What this task involves
In which lines of the data does the string "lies" appear? Copy every one.

================================

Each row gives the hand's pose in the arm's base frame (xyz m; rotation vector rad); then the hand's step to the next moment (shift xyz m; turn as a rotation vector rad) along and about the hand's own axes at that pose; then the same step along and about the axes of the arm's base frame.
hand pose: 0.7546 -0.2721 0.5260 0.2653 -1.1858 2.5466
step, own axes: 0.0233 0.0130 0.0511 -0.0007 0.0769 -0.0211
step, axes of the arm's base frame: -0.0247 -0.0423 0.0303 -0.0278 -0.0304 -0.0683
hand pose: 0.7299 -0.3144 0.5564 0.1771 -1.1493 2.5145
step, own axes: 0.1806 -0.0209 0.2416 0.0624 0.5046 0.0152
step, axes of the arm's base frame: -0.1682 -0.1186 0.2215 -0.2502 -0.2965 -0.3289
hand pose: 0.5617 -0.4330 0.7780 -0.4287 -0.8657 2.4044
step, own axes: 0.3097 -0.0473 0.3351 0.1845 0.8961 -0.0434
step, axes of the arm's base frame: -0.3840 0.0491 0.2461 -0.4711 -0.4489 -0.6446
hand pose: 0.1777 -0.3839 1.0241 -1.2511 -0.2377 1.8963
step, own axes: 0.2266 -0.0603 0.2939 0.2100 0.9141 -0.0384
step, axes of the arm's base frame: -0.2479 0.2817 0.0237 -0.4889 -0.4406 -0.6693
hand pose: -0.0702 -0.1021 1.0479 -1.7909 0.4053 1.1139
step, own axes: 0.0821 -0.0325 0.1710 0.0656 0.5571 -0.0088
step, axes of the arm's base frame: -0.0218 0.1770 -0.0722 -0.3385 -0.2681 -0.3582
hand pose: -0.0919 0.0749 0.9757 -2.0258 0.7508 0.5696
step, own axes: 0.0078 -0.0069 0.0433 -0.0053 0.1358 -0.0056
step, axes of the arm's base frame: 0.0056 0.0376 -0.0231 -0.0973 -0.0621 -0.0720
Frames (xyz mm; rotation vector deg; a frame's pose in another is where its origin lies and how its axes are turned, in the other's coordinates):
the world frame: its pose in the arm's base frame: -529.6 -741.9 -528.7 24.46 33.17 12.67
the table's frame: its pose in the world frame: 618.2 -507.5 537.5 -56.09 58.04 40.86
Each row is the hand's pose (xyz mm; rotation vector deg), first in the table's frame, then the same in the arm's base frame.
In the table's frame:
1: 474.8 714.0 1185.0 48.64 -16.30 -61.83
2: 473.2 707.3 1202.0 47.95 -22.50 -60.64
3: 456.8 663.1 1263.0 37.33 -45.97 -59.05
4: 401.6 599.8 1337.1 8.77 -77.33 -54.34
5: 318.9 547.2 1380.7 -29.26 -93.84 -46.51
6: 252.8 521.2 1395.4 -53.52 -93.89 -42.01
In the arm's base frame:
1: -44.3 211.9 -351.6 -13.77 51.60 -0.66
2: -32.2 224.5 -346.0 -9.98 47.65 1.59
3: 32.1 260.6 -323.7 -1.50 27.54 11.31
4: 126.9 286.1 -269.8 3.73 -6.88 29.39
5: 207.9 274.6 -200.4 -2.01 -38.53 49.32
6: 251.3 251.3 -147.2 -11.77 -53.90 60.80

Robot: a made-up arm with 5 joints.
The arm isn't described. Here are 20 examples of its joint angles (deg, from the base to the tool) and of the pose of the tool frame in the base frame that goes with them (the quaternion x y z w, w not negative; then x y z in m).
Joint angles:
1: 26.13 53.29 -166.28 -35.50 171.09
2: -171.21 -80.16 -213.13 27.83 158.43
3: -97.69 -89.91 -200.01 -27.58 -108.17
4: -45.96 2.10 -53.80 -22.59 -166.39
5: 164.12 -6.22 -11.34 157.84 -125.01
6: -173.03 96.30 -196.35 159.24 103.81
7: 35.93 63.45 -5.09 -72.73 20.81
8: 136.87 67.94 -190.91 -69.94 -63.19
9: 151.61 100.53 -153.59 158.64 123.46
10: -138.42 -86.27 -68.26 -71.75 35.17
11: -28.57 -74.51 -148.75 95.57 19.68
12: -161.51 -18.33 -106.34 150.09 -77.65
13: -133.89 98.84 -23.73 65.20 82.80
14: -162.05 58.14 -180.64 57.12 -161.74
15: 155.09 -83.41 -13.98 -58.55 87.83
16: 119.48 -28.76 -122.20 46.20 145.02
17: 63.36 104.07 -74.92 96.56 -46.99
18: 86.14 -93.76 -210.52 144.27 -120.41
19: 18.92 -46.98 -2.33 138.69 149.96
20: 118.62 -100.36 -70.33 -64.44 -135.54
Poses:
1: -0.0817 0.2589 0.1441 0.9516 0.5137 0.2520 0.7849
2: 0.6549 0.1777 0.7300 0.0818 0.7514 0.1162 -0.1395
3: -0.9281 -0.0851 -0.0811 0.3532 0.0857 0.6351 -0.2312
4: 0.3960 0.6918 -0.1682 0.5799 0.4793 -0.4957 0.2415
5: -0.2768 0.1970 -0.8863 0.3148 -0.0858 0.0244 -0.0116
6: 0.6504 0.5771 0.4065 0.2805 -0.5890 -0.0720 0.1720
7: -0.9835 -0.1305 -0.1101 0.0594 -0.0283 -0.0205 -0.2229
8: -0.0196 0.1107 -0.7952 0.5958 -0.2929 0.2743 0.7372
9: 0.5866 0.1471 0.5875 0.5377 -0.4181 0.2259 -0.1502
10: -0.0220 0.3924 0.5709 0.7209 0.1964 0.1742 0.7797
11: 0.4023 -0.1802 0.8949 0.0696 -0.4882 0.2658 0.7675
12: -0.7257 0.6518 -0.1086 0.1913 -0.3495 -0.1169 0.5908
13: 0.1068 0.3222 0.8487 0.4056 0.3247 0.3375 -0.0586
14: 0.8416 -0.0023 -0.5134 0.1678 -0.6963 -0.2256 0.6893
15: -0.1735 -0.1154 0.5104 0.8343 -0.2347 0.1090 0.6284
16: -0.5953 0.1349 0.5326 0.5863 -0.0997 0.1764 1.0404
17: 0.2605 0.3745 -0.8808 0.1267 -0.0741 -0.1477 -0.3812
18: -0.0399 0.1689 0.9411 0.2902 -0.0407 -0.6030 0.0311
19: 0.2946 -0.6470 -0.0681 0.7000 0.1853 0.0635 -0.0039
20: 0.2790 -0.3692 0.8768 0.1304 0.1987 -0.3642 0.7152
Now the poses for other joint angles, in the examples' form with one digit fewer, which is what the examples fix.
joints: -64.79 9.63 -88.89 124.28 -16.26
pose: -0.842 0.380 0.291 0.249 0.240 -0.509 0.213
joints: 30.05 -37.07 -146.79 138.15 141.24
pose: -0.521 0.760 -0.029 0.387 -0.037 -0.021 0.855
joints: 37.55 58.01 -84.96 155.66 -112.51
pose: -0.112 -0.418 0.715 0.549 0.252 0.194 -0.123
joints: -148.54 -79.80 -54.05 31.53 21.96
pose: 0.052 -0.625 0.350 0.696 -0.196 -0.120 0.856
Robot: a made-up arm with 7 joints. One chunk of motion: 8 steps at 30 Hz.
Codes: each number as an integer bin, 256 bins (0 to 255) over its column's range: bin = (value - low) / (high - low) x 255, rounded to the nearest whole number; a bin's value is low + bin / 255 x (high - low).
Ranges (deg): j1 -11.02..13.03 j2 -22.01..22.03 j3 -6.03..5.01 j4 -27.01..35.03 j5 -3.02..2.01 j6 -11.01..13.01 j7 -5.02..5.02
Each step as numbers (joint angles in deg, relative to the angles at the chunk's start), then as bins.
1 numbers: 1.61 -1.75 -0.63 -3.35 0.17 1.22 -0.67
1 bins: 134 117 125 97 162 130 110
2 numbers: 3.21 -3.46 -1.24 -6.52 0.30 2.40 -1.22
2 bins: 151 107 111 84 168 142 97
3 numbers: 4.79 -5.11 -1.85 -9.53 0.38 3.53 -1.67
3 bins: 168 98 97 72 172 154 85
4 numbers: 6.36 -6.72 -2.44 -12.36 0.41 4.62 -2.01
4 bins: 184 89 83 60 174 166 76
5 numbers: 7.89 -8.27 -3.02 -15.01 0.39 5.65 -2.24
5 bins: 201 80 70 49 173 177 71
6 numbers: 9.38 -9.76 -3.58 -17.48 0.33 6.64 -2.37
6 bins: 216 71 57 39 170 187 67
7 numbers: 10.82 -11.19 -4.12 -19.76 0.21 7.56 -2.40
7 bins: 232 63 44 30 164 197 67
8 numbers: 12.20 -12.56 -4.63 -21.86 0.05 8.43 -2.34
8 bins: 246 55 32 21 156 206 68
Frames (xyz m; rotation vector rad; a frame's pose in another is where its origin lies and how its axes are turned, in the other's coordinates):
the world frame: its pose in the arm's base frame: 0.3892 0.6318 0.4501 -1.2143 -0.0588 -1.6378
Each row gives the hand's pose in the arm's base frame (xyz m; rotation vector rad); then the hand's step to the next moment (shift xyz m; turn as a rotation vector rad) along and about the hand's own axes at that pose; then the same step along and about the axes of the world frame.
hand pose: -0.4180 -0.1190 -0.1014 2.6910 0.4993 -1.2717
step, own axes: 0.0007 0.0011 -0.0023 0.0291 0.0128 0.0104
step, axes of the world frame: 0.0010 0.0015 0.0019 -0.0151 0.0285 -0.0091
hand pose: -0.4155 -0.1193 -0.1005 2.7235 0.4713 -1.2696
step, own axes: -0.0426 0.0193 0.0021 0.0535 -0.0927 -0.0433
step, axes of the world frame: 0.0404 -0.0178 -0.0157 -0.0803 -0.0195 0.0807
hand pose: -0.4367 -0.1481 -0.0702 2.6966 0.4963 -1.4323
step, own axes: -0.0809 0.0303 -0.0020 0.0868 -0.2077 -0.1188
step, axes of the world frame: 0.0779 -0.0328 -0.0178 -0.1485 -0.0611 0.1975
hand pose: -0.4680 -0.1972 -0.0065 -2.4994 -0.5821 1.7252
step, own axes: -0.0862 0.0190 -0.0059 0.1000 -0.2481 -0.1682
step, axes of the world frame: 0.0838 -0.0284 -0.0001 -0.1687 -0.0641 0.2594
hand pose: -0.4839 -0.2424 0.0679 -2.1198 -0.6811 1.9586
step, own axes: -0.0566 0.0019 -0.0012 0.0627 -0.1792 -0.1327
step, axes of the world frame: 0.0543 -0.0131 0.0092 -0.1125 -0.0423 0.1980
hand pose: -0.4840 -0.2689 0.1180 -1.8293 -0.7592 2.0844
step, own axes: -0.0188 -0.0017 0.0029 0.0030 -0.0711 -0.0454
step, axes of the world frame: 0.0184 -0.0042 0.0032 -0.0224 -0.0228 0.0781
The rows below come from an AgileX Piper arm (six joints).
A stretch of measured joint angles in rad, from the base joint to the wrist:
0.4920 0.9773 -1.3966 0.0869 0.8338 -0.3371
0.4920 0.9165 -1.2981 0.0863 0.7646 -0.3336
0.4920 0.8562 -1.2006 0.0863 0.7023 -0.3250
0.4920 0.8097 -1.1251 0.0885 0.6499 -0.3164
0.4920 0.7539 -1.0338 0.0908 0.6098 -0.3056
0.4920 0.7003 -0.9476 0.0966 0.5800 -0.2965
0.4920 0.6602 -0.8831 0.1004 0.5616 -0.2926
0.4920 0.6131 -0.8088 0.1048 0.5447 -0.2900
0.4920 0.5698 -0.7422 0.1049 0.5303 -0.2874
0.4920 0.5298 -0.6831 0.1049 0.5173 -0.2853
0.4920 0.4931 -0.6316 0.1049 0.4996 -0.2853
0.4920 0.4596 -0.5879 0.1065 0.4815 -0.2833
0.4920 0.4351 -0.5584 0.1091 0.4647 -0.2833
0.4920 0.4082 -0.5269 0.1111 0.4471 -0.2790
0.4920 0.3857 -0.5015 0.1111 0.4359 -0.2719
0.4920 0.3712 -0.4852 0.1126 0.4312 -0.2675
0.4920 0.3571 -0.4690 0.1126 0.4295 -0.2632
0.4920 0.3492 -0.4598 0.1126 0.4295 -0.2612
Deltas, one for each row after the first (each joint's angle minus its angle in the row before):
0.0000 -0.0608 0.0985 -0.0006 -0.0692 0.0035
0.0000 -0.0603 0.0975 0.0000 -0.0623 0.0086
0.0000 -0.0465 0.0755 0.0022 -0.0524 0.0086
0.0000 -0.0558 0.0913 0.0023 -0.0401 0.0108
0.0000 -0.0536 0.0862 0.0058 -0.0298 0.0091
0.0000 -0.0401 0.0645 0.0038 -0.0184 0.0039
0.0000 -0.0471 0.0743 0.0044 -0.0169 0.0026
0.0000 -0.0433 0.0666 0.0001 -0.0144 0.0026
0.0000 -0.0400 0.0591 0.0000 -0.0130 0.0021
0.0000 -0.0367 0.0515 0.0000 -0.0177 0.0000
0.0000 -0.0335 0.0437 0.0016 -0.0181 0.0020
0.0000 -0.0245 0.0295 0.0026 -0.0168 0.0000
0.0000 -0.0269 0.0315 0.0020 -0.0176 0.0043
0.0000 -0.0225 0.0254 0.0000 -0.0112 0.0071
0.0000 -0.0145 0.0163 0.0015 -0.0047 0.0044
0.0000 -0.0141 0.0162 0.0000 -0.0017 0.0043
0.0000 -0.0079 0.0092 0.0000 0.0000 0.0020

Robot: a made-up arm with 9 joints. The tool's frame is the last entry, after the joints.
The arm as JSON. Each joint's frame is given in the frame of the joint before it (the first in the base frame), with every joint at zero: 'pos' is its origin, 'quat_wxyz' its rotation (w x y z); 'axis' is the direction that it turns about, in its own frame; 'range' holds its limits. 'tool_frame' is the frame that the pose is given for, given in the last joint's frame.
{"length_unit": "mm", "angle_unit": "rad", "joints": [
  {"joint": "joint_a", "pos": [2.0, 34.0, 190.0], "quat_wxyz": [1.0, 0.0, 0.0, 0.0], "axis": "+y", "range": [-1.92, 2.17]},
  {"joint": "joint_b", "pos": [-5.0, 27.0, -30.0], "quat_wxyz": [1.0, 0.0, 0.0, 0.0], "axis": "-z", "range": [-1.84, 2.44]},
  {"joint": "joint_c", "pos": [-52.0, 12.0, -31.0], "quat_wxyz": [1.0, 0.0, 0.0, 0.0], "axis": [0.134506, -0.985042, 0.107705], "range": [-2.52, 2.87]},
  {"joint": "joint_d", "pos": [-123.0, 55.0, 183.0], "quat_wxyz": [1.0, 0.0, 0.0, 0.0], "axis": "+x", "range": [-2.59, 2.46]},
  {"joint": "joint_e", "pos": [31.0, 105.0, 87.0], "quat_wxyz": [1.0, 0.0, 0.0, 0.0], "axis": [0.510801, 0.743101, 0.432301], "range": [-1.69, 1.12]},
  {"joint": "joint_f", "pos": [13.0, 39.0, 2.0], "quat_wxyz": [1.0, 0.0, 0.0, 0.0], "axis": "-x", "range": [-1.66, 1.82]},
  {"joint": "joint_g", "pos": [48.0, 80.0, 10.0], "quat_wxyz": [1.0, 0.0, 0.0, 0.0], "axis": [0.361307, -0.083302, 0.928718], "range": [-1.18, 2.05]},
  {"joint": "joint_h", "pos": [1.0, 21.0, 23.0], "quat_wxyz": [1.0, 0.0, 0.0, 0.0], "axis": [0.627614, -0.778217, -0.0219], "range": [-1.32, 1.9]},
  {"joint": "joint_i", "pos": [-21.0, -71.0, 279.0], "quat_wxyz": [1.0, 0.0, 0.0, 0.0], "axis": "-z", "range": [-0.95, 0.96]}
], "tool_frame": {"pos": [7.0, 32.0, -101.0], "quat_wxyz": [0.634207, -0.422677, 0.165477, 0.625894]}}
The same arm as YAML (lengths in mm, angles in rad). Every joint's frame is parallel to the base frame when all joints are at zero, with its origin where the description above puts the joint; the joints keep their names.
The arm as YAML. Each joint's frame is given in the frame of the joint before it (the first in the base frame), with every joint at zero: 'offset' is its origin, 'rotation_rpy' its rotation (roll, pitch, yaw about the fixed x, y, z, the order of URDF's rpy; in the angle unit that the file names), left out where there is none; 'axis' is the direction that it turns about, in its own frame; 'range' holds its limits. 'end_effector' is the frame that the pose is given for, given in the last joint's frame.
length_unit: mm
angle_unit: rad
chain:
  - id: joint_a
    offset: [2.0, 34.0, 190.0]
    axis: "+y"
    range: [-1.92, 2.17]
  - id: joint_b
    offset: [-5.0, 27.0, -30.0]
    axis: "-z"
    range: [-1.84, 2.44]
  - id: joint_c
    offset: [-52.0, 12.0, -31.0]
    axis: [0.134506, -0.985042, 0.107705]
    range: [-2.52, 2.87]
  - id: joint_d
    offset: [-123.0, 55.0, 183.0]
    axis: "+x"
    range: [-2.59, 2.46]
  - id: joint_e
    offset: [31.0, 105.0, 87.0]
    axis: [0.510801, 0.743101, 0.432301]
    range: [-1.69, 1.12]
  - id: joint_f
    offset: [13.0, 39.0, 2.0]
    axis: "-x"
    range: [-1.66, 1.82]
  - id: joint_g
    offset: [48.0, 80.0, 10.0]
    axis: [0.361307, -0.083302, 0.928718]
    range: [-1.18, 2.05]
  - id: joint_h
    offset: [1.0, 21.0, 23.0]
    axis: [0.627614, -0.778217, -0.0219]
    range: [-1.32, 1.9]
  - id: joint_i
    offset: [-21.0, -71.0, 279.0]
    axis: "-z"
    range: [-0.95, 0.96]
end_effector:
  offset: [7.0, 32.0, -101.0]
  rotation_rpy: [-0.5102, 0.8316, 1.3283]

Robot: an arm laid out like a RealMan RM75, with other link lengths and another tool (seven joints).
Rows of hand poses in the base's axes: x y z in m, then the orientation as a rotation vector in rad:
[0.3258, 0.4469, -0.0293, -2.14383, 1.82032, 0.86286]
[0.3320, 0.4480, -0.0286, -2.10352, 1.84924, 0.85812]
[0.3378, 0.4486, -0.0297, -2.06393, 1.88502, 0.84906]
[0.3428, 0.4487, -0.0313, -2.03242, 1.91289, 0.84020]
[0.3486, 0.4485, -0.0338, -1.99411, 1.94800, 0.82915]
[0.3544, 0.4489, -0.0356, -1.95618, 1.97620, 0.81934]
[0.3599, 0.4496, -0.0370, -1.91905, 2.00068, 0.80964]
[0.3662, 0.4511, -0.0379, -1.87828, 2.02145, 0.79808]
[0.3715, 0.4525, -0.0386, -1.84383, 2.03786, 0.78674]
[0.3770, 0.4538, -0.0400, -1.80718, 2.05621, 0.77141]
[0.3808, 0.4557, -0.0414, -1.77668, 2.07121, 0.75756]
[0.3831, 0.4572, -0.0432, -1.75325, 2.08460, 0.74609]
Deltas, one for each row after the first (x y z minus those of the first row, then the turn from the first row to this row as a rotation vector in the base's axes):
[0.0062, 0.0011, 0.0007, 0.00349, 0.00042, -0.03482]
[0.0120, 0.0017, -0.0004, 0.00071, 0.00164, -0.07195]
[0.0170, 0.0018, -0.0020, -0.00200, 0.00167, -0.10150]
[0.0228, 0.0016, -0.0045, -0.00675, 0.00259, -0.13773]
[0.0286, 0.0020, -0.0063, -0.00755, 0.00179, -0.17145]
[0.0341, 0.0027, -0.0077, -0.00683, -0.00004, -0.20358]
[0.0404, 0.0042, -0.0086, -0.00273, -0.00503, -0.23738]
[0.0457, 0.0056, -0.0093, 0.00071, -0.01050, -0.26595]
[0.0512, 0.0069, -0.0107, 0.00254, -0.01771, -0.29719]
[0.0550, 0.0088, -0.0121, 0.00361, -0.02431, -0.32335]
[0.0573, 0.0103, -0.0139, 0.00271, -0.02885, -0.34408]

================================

Task output
Frames (xyz mm; rotation vector deg; a frame's pose in another is where its origin lies and how its axes are turned, in the other's coordinates):
Frames (xyz m; rotation vector rad; a frame's pose in another is where its origin lies and how its axes are turned, in the other's coordinates):

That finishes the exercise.